Tuesday, May 24, 2011

Proper breathing whlie running

One of the most common questions I hear from new runners is, “How can I prevent those annoying side stitches?” Side stiches, or cramps right under the rib cage, are sometimes a result of shallow breathing. One way to help avoid them is to breathe deeply from your belly. The idea is to draw the greatest amount of air into your lungs with each breath so that you’ll maximize your oxygen intake and ultimately boost your performance.

If you’ve ever done yoga, you may already be familiar with belly (or diaphragmatic) breathing. To do it while running, first check your posture and make sure you’re not slouching. Keep your shoulders relaxed, and shake out your arms if you’re feeling tension in your neck or shoulders.
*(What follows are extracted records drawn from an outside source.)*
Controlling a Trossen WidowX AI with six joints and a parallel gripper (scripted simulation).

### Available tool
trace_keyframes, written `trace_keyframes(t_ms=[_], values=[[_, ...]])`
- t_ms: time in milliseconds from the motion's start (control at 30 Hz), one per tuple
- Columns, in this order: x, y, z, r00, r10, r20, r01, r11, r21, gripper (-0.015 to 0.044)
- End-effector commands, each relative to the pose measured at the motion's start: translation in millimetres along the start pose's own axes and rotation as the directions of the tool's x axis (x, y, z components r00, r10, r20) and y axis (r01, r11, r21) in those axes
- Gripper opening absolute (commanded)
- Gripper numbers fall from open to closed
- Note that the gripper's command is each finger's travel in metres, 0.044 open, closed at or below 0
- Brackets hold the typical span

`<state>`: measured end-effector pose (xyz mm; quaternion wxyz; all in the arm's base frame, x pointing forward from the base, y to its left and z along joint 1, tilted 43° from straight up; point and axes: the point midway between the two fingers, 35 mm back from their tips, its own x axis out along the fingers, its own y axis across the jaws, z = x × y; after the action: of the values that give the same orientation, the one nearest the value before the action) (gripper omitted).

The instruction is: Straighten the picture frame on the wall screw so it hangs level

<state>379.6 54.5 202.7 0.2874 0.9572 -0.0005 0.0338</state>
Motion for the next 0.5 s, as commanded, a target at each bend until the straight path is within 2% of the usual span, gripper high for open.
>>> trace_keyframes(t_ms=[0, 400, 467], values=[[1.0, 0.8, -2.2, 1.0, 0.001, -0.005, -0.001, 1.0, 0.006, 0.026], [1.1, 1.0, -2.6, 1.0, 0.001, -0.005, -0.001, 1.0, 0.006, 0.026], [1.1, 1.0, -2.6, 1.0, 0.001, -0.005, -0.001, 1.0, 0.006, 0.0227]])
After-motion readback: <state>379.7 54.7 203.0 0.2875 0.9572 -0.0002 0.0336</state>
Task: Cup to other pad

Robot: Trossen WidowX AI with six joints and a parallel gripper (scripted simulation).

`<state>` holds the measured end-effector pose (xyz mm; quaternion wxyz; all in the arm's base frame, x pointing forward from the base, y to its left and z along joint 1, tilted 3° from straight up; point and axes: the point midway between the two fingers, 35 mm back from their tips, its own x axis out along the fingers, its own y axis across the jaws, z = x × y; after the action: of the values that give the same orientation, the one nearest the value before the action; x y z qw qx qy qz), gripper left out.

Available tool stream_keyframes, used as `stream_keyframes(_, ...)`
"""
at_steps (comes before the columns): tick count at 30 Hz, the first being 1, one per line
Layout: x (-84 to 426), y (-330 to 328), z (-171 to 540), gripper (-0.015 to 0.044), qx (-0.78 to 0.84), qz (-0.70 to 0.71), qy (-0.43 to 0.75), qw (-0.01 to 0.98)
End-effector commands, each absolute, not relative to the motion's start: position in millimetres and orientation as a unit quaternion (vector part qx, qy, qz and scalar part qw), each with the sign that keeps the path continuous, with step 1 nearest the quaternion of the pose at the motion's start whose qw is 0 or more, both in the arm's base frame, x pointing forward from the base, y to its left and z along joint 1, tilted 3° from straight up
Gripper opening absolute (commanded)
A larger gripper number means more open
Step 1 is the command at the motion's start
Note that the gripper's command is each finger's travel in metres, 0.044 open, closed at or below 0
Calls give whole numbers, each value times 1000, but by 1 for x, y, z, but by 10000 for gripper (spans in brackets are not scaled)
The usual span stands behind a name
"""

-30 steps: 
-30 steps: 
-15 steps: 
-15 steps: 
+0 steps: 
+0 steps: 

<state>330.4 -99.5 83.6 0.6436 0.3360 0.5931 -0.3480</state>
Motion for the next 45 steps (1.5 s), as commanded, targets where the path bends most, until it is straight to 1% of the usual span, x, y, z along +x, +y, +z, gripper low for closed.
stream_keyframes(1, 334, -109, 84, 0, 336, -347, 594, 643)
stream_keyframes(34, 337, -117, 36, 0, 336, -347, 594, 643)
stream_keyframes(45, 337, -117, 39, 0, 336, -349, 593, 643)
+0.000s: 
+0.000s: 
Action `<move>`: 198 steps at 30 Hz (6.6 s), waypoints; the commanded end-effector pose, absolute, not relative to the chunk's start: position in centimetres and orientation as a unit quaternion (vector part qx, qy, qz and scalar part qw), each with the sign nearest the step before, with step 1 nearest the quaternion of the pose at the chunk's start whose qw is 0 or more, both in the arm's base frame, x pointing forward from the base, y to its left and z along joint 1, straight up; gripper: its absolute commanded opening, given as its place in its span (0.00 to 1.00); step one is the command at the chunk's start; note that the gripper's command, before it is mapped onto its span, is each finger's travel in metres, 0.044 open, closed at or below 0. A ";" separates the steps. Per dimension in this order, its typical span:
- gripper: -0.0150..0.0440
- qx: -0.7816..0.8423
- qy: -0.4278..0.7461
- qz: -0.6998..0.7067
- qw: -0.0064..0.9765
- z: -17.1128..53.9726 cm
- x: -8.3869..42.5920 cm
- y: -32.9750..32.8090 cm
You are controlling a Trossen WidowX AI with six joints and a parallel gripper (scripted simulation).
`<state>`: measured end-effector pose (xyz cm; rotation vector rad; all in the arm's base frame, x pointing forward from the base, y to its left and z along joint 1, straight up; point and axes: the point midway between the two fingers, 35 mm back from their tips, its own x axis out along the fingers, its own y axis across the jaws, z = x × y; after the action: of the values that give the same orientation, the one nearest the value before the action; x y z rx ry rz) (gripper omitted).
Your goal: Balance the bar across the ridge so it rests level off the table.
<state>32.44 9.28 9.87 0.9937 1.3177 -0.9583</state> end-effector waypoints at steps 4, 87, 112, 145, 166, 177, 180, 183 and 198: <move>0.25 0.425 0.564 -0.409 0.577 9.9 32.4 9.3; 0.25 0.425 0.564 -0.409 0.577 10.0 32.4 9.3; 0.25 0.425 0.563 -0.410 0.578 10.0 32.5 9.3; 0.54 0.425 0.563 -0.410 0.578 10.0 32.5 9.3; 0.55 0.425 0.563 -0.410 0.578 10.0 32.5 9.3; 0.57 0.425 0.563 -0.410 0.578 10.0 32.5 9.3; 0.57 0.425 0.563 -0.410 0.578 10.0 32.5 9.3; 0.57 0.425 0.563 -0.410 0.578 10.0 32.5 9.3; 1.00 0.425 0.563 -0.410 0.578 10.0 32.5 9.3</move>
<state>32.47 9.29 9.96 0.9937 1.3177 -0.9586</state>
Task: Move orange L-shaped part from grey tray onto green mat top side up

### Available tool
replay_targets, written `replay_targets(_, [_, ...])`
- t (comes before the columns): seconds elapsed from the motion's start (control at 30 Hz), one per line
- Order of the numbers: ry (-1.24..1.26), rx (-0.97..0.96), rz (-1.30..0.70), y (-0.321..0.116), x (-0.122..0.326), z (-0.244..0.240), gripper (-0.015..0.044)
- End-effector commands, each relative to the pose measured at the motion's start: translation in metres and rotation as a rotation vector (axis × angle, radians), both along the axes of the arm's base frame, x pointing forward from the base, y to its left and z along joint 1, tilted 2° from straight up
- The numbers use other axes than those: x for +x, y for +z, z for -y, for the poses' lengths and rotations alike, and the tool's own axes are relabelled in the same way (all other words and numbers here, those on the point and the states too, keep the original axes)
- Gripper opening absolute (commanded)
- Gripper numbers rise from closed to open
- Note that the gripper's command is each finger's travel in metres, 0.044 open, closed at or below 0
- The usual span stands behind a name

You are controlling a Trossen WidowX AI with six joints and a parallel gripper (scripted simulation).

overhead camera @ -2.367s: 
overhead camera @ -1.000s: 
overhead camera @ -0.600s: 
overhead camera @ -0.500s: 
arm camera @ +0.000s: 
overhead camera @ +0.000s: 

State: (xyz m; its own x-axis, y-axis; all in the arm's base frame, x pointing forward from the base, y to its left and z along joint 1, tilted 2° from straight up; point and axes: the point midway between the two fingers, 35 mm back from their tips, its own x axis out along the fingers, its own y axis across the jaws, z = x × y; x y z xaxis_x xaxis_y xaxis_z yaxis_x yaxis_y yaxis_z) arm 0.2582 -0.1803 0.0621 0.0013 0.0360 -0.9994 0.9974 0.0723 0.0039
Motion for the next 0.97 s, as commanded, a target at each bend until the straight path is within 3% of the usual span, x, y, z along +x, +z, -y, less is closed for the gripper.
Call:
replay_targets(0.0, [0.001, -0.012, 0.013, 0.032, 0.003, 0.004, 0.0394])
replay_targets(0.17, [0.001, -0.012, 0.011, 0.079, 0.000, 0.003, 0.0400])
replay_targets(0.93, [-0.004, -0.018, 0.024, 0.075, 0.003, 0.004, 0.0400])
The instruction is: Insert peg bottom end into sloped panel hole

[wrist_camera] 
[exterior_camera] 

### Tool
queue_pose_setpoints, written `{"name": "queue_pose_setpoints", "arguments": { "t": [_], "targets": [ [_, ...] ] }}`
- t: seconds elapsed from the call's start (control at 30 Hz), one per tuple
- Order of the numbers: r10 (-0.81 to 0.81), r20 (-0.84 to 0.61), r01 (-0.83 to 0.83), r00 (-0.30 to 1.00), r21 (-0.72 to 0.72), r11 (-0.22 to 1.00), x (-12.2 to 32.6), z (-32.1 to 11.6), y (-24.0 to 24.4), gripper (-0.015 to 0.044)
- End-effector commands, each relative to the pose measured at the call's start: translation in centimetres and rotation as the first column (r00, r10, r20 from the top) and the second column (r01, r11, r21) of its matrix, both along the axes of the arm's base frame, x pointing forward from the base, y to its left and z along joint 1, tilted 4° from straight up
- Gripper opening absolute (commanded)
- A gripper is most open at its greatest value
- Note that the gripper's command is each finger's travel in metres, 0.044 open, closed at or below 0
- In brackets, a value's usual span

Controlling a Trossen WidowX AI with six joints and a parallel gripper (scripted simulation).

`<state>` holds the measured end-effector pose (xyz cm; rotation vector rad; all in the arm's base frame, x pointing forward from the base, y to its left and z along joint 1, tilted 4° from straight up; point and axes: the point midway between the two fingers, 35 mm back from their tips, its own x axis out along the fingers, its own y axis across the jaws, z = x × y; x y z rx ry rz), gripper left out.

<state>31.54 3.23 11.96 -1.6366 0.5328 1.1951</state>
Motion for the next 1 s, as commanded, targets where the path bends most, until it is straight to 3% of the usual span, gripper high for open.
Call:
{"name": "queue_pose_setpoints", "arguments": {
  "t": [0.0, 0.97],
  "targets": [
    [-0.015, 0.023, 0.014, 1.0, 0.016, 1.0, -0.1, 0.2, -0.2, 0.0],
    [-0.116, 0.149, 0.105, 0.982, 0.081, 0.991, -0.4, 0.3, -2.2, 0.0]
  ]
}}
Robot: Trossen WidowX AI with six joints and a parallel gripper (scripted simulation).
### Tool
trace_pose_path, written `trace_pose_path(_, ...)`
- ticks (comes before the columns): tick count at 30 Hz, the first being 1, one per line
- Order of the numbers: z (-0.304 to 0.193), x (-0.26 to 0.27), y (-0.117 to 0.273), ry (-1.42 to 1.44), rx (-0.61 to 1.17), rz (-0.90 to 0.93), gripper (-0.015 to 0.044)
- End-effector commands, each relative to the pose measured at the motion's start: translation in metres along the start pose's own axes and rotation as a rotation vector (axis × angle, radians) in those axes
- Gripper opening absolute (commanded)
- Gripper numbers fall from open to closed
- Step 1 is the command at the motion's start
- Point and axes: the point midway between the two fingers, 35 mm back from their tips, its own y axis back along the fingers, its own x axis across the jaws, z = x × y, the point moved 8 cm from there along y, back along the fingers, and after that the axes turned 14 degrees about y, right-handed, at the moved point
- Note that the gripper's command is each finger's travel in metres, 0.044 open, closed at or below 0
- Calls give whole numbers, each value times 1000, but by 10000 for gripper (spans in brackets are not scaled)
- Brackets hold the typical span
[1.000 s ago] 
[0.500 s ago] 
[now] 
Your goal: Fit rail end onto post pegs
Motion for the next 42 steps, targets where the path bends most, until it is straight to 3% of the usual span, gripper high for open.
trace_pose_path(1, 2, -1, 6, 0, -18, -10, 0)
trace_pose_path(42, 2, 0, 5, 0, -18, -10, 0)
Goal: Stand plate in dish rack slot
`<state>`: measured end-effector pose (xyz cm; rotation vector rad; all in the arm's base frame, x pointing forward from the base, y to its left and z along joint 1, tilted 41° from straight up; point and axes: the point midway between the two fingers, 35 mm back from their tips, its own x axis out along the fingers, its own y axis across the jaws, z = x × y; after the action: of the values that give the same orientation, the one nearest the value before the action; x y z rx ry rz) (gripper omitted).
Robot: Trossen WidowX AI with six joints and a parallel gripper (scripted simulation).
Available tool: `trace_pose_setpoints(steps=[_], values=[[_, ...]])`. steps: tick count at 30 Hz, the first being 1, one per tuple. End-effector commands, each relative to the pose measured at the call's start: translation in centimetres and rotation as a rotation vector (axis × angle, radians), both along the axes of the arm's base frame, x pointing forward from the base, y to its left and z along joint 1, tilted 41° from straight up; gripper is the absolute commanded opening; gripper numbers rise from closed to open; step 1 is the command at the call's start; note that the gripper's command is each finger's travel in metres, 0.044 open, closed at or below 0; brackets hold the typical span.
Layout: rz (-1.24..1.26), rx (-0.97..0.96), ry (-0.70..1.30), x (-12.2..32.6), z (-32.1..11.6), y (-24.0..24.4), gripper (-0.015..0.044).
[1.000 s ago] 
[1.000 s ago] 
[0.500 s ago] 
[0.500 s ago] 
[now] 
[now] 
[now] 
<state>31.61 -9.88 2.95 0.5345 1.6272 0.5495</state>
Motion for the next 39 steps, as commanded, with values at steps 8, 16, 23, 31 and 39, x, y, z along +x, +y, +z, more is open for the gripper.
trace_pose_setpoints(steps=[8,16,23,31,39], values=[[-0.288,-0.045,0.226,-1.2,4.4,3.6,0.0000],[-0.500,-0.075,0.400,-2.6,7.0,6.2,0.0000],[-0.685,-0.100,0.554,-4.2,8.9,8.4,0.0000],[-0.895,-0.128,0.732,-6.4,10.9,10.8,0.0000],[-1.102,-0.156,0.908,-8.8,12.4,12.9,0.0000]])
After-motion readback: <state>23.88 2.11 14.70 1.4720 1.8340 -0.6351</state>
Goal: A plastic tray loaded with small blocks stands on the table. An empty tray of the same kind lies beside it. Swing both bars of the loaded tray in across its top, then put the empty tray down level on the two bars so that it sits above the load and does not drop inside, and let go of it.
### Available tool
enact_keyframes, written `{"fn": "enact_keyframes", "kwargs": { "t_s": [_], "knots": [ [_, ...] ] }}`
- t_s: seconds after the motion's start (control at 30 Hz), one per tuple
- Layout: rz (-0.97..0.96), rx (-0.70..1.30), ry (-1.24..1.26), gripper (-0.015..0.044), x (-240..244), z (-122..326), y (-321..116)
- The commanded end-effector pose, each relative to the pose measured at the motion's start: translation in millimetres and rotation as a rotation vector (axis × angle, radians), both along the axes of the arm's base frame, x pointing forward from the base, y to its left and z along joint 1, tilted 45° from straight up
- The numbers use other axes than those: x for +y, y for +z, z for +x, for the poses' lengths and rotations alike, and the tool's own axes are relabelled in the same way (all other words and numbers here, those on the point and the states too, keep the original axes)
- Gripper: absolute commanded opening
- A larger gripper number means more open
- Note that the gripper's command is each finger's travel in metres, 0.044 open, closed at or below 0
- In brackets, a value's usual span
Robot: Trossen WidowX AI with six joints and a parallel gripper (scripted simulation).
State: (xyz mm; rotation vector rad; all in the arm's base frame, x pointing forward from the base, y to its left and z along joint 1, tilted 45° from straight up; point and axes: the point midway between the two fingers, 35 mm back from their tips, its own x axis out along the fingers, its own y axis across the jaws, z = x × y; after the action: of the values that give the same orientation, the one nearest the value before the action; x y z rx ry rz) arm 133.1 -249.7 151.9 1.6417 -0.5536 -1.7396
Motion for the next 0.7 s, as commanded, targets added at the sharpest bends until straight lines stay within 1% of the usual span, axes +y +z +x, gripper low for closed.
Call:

As you breathe in through your mouth, push your abdomen out while pushing down and out with your diaphragm. This gives your lungs the most room to expand and draw in oxygen. You should feel your abdomen expanding, rather than your upper chest.

Exhale slowly and evenly through your mouth. You can check to see if you’re doing it correctly by placing your hand flat against your abdomen, with your thumb near your belly button. You should feel your hand being pushed away as your abdomen rises.

If you’re having a tough time executing the technique while running, try practicing it while lying on your back. Watch your abdomen as you’re breathing—you should see it rise and fall with each breath. If you see only your chest moving up, you’re not breathing deeply enough.

Do you practice deep belly breathing?